Every entry should be duplicated verbatim, and no picture may appear in the copy.

◆ **RECORDS TO PROCESS**:
'''

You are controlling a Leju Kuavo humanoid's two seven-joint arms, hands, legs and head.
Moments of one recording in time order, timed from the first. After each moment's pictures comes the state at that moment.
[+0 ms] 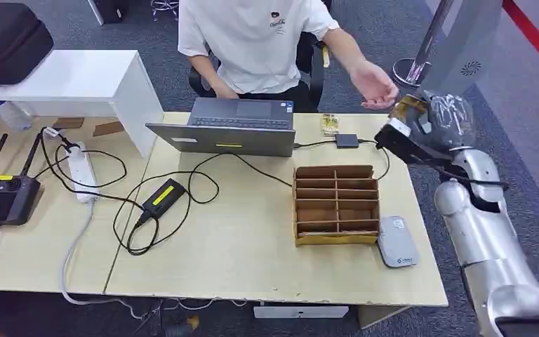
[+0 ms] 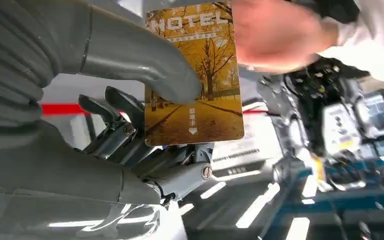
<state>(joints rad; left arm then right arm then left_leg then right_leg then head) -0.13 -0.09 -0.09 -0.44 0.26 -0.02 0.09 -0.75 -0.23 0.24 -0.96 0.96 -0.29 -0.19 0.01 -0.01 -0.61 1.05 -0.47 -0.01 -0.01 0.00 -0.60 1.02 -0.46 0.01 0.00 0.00</state>
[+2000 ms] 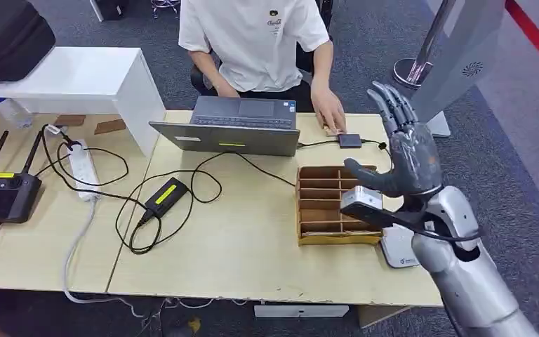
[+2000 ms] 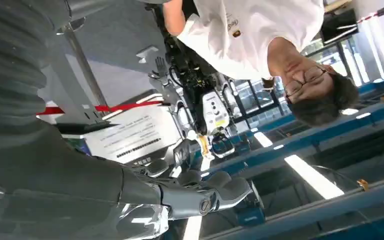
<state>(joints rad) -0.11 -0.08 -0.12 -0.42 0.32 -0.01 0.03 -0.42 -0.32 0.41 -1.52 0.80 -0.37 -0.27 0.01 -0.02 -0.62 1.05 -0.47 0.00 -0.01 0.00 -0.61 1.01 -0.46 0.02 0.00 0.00</state>
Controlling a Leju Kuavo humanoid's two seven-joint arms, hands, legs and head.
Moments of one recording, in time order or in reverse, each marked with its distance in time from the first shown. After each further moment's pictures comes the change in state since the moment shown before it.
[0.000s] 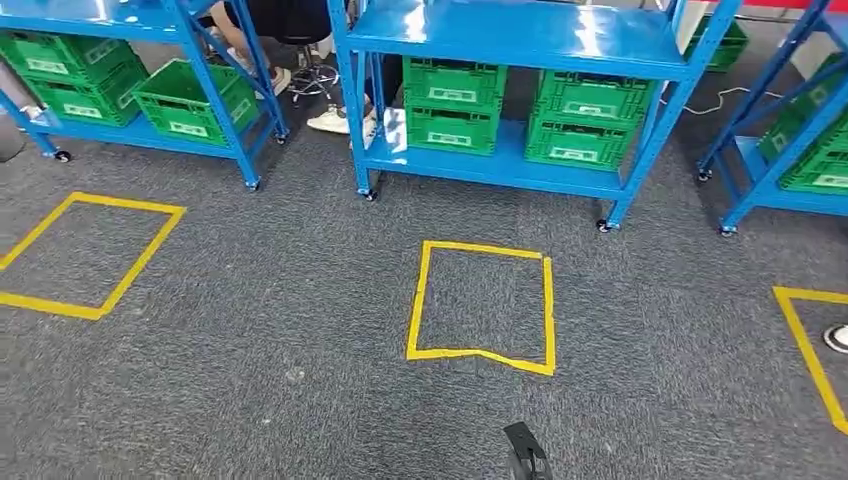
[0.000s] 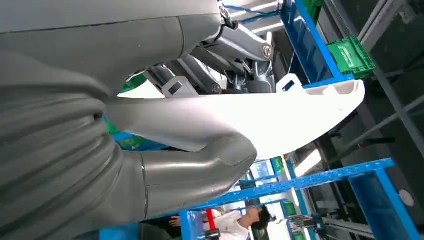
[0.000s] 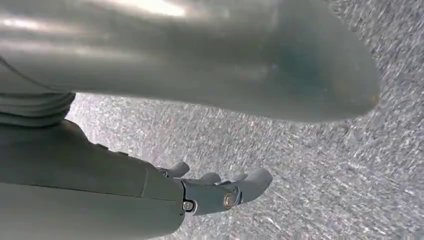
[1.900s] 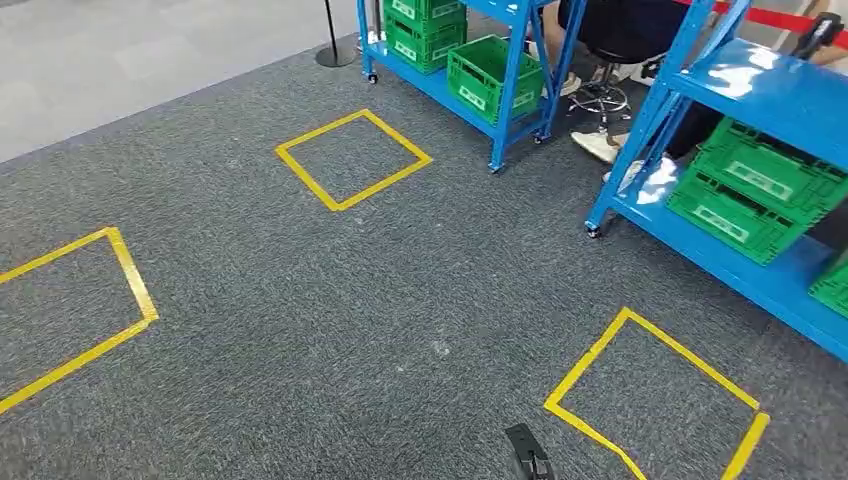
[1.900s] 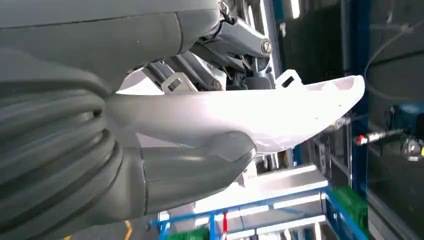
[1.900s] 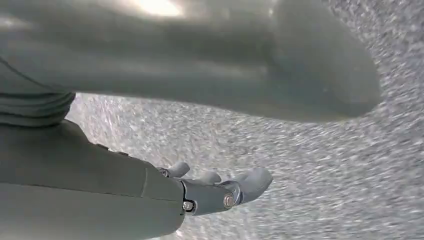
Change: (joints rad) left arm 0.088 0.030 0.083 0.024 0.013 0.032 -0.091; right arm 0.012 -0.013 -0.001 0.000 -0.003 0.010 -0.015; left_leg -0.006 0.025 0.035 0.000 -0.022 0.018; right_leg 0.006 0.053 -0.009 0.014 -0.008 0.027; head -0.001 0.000
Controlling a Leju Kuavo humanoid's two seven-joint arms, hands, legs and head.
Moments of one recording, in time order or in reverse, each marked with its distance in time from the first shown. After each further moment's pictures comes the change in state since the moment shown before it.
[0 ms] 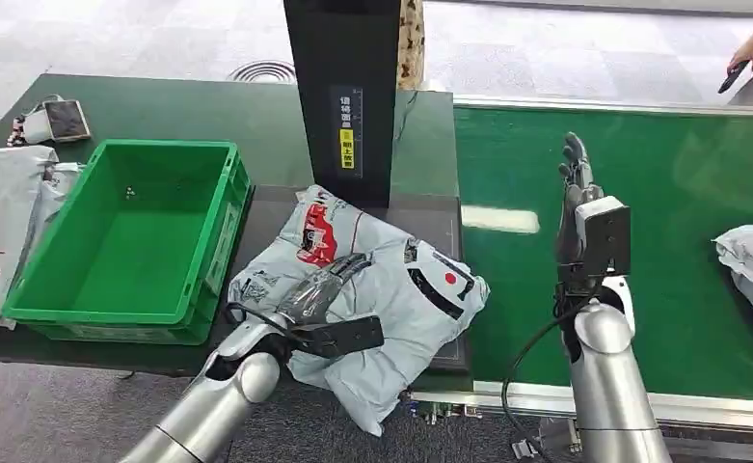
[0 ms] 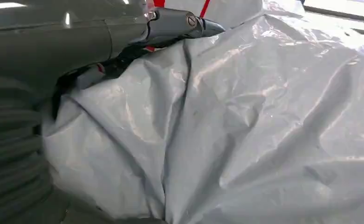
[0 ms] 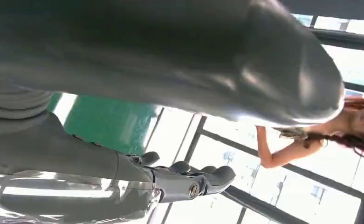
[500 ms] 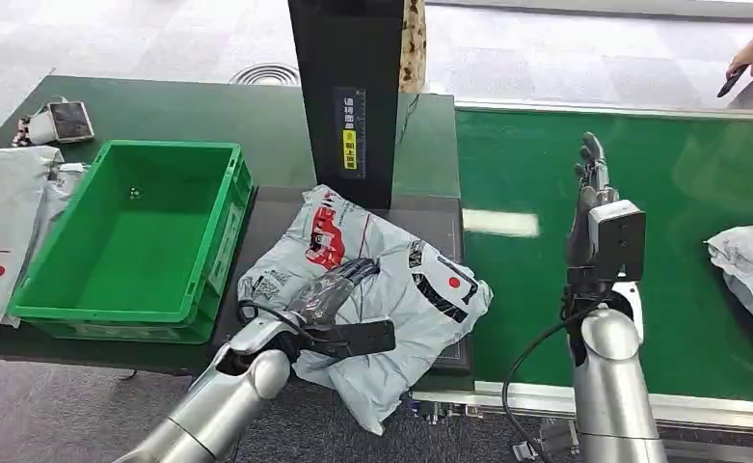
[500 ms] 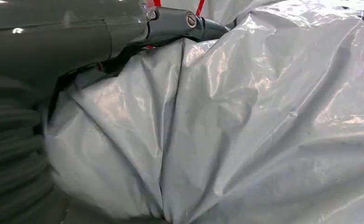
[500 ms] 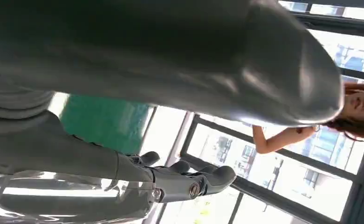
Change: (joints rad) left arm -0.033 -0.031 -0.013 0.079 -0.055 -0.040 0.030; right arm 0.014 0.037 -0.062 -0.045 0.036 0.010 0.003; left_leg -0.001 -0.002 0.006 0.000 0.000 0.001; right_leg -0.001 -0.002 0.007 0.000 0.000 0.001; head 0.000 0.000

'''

◆ **COMPLETED EXERCISE**:
You are controlling a Leju Kuavo humanoid's two seven-joint arms, hands, legs and head.
Moments of one recording in time order, timed from the first. After each moment's pictures comes the state at that moment.
[+0 ms] 
[+0 ms] 
<state>(joints rad; left arm then right arm then left_leg then right_leg then head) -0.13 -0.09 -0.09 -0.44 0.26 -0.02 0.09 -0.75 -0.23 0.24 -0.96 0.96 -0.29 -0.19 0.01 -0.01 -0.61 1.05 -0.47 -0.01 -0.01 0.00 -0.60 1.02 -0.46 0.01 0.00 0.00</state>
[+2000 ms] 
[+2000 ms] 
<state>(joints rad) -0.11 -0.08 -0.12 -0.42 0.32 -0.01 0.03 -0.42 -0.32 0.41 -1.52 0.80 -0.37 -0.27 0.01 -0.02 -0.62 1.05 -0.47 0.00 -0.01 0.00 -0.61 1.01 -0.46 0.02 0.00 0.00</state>
Controlling a Leju Kuavo humanoid's two seven-joint arms, hands, legs and head.
Moments of one recording, in time order or in reverse, each marked with its distance in time from the first shown. After each further moment's pictures comes the change in state since the moment shown before it.
[0.000s] 
[0.000s] 
[0.000s] 
[1.900s] 
[1.900s] 
[1.900s] 
Change: (joints rad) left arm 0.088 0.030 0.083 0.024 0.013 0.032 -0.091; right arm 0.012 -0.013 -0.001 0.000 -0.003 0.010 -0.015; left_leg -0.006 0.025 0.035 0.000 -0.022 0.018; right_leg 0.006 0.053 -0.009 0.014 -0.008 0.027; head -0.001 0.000
Controlling a Leju Kuavo humanoid's two seven-joint arms, hands, legs and head.
Moments of one recording, in time order or in reverse, each marked with its distance in time from the first shown. After each further moment's pictures comes the change in state since the moment shown before it.
[0 ms] 
[0 ms] 
[0 ms] 
[500 ms] 
[500 ms] 
[500 ms] 
Change: (joints rad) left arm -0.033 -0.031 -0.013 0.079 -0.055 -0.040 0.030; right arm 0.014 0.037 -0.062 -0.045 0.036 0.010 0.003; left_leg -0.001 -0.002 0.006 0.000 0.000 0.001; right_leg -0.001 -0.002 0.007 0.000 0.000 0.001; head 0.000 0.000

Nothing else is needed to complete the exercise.